What needs to be done =
The expected response is a copy of every line in the entries below that includes the word "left".

Data extracted from a collection
++++
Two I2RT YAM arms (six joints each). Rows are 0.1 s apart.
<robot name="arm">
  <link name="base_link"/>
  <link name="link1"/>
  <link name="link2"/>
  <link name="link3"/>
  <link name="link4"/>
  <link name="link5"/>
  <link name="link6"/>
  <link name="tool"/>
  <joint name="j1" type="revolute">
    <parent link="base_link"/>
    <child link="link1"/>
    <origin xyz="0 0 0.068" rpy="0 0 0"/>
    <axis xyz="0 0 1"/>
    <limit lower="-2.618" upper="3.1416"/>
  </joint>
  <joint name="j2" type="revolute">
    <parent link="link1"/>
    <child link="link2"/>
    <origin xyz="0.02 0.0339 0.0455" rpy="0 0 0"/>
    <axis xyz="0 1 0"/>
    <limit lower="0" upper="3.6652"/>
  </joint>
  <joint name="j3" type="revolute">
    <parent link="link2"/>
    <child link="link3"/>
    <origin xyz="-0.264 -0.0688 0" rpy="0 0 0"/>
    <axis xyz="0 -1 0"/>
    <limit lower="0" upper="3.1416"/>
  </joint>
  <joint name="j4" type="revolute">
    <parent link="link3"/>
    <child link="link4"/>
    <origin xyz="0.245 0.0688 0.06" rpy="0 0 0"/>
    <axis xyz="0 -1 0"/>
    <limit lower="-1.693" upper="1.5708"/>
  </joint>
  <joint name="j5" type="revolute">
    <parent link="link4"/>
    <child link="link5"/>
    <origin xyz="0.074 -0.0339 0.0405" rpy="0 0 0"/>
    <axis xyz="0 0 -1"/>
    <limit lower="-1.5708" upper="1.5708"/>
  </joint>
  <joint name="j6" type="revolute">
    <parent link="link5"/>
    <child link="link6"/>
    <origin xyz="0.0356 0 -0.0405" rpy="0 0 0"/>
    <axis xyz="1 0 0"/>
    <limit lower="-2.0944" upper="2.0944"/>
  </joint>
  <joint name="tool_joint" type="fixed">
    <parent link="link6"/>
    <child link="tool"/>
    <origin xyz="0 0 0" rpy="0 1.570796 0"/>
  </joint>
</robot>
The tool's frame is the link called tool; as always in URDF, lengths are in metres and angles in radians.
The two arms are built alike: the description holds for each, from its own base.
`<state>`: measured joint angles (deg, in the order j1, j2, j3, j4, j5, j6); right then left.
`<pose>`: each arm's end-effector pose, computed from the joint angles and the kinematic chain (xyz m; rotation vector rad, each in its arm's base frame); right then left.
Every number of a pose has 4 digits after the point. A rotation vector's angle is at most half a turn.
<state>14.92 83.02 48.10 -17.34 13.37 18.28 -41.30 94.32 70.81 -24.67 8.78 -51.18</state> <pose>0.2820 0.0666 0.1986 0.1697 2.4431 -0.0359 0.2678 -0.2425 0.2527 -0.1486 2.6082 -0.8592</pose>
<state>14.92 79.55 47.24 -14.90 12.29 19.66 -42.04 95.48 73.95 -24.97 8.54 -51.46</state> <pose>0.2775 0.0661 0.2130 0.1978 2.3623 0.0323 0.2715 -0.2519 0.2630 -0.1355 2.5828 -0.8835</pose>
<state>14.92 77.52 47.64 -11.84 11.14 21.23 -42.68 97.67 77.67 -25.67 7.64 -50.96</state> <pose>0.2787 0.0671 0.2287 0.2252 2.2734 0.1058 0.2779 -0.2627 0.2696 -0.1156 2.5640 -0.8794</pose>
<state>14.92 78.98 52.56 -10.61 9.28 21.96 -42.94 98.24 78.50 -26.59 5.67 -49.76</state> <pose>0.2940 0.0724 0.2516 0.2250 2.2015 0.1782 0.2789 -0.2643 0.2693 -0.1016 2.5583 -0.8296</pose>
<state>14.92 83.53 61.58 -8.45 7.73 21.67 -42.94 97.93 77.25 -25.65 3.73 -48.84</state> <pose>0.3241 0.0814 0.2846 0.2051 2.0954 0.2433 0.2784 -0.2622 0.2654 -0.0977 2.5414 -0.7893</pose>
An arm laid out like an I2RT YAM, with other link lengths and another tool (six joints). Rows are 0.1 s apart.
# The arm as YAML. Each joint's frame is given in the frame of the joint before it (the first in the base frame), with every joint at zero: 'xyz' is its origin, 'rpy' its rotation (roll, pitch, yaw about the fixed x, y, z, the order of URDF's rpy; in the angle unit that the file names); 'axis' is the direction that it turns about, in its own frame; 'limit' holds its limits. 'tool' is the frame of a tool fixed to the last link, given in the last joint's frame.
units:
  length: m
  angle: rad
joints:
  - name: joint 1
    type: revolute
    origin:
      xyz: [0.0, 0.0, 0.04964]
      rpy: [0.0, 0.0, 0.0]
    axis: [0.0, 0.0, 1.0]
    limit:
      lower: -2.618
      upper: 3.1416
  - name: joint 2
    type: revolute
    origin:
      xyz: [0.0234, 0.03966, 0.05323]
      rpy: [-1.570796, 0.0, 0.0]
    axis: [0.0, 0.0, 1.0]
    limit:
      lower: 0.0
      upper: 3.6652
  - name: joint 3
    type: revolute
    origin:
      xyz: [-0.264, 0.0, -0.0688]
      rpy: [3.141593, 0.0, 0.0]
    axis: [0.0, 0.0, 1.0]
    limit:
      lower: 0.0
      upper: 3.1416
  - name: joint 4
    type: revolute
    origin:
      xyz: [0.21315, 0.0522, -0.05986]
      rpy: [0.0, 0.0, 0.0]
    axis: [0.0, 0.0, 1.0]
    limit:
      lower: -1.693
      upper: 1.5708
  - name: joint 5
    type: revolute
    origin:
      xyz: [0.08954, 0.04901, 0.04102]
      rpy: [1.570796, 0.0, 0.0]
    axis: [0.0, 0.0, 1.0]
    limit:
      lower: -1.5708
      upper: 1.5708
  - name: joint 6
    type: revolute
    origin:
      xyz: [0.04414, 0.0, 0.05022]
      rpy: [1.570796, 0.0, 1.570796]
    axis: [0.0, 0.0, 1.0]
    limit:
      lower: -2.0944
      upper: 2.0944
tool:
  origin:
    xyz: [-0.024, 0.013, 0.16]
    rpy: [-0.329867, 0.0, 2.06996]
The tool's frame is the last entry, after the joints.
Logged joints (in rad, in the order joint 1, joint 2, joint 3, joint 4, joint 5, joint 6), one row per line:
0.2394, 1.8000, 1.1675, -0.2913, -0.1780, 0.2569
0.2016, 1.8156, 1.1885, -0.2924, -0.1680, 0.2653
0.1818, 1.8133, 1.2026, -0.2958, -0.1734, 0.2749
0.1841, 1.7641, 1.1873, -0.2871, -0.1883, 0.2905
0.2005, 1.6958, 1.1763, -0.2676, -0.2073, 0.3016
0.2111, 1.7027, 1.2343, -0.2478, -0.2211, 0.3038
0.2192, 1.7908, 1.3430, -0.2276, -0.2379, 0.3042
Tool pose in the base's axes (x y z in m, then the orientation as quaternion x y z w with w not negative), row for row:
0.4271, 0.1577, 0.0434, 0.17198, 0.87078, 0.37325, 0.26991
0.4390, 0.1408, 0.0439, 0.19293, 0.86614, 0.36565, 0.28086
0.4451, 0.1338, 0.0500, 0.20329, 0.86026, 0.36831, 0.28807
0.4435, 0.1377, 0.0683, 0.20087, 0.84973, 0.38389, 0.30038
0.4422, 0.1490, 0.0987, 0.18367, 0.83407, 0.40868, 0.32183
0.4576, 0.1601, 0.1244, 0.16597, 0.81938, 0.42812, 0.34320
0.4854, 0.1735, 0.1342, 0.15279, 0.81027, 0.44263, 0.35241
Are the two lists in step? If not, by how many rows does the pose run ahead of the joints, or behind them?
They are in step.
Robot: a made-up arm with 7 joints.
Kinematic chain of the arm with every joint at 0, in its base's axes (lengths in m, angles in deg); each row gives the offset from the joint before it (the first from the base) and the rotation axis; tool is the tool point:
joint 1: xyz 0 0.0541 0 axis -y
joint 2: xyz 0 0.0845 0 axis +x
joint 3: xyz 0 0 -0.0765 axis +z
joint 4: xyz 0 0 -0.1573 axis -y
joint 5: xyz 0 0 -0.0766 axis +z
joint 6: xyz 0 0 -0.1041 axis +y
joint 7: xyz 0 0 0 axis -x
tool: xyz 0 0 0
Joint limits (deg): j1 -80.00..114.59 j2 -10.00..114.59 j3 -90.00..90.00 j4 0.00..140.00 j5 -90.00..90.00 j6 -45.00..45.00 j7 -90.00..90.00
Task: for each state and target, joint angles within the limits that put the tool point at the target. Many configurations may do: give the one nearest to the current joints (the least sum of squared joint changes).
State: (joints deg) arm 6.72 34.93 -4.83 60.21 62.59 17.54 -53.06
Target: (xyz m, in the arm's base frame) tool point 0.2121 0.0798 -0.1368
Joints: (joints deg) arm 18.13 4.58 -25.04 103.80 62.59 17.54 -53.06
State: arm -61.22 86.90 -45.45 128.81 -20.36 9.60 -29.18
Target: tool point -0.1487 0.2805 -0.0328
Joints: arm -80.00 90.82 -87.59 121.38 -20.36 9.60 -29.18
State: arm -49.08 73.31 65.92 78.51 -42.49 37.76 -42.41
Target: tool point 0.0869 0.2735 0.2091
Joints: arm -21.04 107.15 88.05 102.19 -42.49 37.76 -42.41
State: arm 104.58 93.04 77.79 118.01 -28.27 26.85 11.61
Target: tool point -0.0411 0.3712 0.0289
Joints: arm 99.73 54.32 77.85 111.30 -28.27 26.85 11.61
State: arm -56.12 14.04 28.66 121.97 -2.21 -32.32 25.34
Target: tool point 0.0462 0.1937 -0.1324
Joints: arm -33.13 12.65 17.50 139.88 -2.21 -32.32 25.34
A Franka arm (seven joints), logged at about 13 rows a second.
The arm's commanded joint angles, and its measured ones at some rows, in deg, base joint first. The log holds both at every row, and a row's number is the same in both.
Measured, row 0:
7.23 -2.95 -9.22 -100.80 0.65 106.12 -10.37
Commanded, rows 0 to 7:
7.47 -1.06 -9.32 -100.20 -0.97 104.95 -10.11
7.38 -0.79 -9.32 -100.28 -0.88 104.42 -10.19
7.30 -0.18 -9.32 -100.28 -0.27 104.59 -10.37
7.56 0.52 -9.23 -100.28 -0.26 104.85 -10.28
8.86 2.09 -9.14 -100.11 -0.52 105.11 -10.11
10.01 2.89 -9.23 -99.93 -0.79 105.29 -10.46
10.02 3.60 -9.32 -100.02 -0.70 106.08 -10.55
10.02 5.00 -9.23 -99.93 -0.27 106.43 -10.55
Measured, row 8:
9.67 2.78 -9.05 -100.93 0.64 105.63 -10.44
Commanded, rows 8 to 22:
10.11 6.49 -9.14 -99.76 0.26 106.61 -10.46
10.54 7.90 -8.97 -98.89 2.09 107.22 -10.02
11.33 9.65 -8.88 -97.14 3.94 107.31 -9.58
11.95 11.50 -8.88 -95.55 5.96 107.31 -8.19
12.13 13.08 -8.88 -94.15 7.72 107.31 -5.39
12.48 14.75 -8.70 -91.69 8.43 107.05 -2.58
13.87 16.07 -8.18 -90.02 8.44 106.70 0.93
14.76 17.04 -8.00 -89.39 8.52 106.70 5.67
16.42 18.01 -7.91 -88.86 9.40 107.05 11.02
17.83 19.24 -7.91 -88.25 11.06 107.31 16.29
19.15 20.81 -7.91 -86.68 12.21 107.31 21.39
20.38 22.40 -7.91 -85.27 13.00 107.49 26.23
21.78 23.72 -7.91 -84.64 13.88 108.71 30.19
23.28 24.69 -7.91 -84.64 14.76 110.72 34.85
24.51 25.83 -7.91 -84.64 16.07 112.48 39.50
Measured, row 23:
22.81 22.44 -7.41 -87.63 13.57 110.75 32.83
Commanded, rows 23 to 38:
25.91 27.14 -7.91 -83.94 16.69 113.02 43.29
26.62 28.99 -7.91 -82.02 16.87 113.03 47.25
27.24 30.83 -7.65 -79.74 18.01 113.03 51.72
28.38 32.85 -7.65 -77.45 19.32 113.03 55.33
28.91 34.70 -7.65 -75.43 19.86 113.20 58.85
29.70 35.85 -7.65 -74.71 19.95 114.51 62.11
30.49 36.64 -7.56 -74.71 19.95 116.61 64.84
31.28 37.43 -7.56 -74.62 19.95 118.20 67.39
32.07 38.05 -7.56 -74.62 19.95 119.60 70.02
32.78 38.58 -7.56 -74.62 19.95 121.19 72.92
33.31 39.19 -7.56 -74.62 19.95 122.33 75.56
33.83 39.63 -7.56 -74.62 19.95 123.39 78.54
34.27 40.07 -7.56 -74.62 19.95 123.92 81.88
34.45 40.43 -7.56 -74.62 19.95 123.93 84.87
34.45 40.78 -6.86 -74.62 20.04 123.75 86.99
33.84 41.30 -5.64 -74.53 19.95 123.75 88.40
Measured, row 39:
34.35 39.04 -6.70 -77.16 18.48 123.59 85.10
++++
Exercise output =
`<state>`: measured joint angles (deg, in the order j1, j2, j3, j4, j5, j6); right then left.
`<pose>`: each arm's end-effector pose, computed from the joint angles and the kinematic chain (xyz m; rotation vector rad, each in its arm's base frame); right then left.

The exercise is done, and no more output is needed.